In summary, what happens is that children do not resolve by themselves respiratory infections. Normally the antibodies have the ability to attack them but not now, explains the pediatrician: the viruses leave a moderate or severe lesion depending on the degree of attention that was given to them, the treatment or whether it was opportune or not.

At this stage, the youngest children in Mexico are returning to the hospital with symptoms of bronchial hyperreaction because the lung has not finished growing. The lung finishes growing at eight years but reaches 100% at two years and those who have not Once they have finished growing, they are left with an inflammatory process that makes them hyperreactive to the environment in an exaggerated way.

“After pneumonia, when they become infected again, they have inflammatory processes at the lung and bronchial level and it is nothing more than a exaggerated inflammation response”, highlights the pediatrician. “If they are not given the necessary attention, they can die.”

Panorama

Mexico does not have a record of tripledemia cases because it is a new “disease” , but other records give an alert: between 50 October and December 3 this year, Covid-30 cases have gone up 233% in Mexico, according to data from the Ministry of Health.

Physicians from public hospitals in the CDMX confirmed to this newspaper that “they are saturated” by patients with three or more viruses. María José Pina, who works in the emergency room at the National Institute of Pediatrics (INP), postponed the interview with this newspaper on several occasions for caring for a child whose lungs were fighting between life and death.

Carlos Bañuelos, an intensive care doctor at the ABC private hospital and the INP, acknowledges that pediatric consultations are at their limit . “We have tripledemia and record cases of up to five viruses with respiratory syncytial, influenza, covid, enterovirus and rhinovirus. We call these cases polydemic.”

The doctors observe that because the adults were vaccinated they do not present such severe symptoms, but children under five years of age who were not vaccinated in Mexico are the more vulnerable. Mario Rodríguez describes that one of the most stressful situations he has experienced was on the way to the hospital thinking that his son might stop breathing. “My son was a child, it was a pandemic, he did not leave the house and he did not have the opportunity to expose himself to other children and improve his defenses.”

She also did not have the covid vaccine like her parents and her six-year-old older sister, who have not had complications or pictures close to tripledemia. In the United States, they could place it for children under two years of age, but the child has not been able to travel because he does not have a visa and the appointments for it have been delayed. “I can go, but I can’t bring a vaccine.”

Preventions

Rocely Reina warns that Parents should not take any symptom “lightly” and suggest not self-medicate, see the pediatrician and preferably have a “viral panel” so they know which virus is the that attacks the sick child. “It’s about not being late,” he stresses.

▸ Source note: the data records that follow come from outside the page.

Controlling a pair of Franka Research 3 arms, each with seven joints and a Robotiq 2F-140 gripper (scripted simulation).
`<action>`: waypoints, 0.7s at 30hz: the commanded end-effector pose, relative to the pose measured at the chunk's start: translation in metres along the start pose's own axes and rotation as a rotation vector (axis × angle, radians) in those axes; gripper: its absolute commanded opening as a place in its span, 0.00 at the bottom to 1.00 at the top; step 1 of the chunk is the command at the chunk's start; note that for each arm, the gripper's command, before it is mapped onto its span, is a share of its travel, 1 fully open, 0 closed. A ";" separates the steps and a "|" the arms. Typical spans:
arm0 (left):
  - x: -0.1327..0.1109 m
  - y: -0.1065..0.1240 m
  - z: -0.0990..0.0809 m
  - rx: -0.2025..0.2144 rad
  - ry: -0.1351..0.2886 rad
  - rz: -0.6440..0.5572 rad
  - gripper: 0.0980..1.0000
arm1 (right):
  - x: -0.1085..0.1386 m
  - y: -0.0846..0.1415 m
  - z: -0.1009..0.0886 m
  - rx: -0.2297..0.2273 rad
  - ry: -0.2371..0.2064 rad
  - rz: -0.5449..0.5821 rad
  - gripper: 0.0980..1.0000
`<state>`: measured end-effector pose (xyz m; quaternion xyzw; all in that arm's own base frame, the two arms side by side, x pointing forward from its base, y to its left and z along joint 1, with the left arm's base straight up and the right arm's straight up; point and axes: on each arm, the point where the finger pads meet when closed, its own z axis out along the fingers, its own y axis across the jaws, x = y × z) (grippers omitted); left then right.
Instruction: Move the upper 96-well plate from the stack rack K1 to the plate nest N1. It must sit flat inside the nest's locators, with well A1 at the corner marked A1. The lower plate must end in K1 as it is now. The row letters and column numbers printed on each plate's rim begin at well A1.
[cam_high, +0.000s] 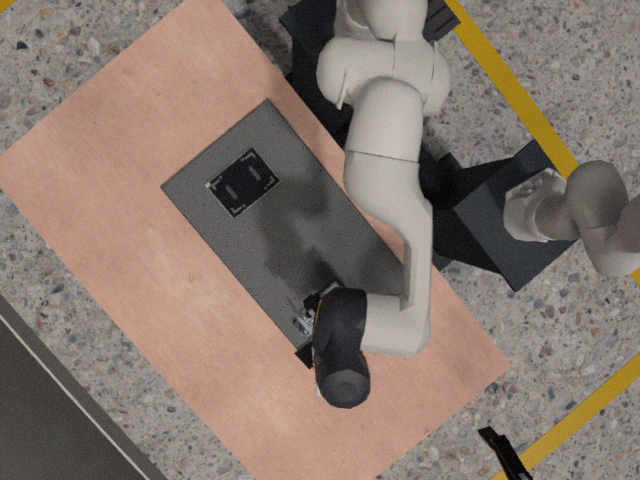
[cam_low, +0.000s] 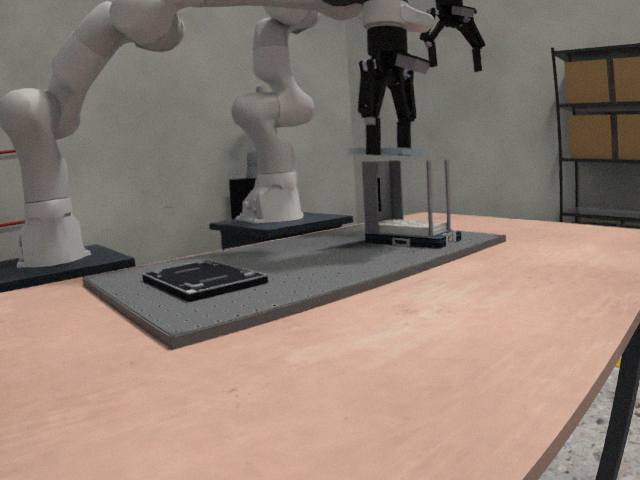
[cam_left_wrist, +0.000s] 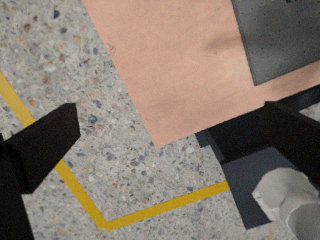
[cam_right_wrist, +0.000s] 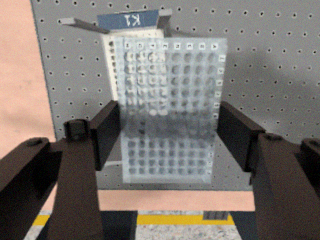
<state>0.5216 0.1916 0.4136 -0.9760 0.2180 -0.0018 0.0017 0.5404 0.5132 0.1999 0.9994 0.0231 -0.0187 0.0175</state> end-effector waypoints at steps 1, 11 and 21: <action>0.000 0.002 0.001 -0.004 -0.003 -0.003 1.00 | 0.005 0.005 -0.005 0.035 0.038 0.035 0.00; 0.000 0.002 0.001 -0.004 -0.003 -0.003 1.00 | 0.002 0.032 -0.004 0.035 0.038 0.035 0.00; 0.000 0.002 0.001 -0.004 -0.003 -0.003 1.00 | -0.002 0.058 -0.002 0.035 0.038 0.035 0.00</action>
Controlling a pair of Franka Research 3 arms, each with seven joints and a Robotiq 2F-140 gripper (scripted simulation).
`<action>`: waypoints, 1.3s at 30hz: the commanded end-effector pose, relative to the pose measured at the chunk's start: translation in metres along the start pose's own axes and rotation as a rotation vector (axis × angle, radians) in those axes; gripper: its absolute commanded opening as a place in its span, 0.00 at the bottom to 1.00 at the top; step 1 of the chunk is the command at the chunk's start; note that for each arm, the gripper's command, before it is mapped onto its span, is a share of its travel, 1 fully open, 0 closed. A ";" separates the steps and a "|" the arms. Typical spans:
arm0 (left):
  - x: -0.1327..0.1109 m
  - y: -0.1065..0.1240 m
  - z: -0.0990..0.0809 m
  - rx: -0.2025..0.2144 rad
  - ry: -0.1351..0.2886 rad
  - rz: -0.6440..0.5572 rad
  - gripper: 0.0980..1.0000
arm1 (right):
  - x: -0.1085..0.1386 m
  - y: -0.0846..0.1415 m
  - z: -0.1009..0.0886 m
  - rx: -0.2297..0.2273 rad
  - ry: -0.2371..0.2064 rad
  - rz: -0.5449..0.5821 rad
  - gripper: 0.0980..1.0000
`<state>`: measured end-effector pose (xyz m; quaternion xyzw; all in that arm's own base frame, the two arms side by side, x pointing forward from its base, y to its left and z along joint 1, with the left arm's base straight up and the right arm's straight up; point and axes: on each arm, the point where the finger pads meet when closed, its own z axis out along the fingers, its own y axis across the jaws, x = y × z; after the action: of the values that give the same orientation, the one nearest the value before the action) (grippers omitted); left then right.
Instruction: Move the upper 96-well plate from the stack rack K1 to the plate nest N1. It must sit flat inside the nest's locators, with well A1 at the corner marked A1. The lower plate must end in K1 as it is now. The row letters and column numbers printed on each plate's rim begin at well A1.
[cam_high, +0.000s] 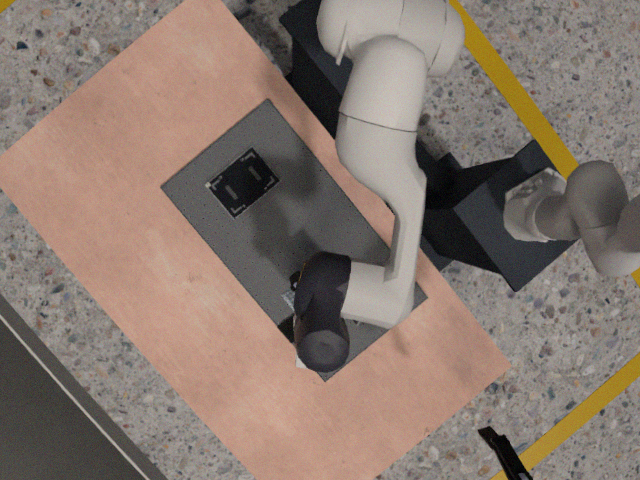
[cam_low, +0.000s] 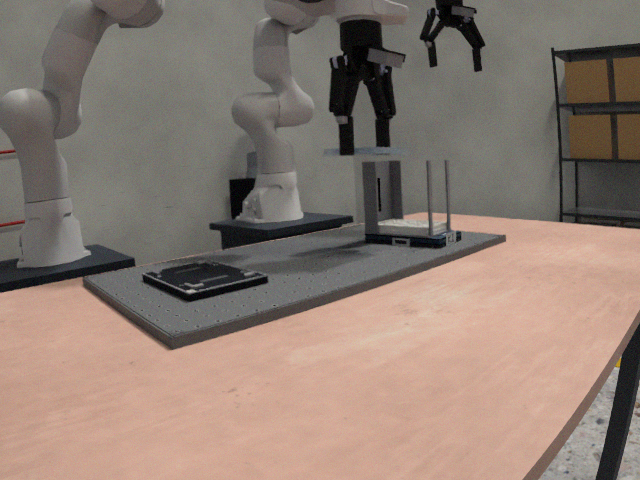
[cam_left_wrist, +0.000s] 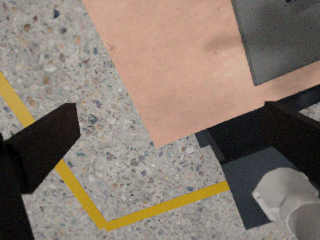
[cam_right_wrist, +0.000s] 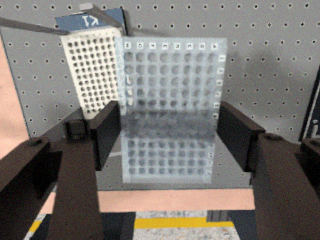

The use of oximeters that was learned during the pandemic is helping: if the oxygen is below 90, you should go to the emergency room because that means it could be pneumonia and hospital management is required. But the most important thing is that there is a good immune system and this, Reina details, is reinforced with vitamins C, D and A.

Mario Rodríguez, father of the boy who was hospitalized, suggests not exposing them to temperatures sudden and extreme shocks to children, use face masks, scarves and moderate nighttime social commitments due to the cold.

The National Autonomous University of Mexico made a series of recommendations to prevent contagion , of any of the three diseases: complete the vaccination scheme against COVID-30, correctly use the face mask when carrying out activities in closed spaces, permanently ventilate closed places as well as have individual hygiene (hand washing, use of gel, label sneezing) and cleaning of facilities.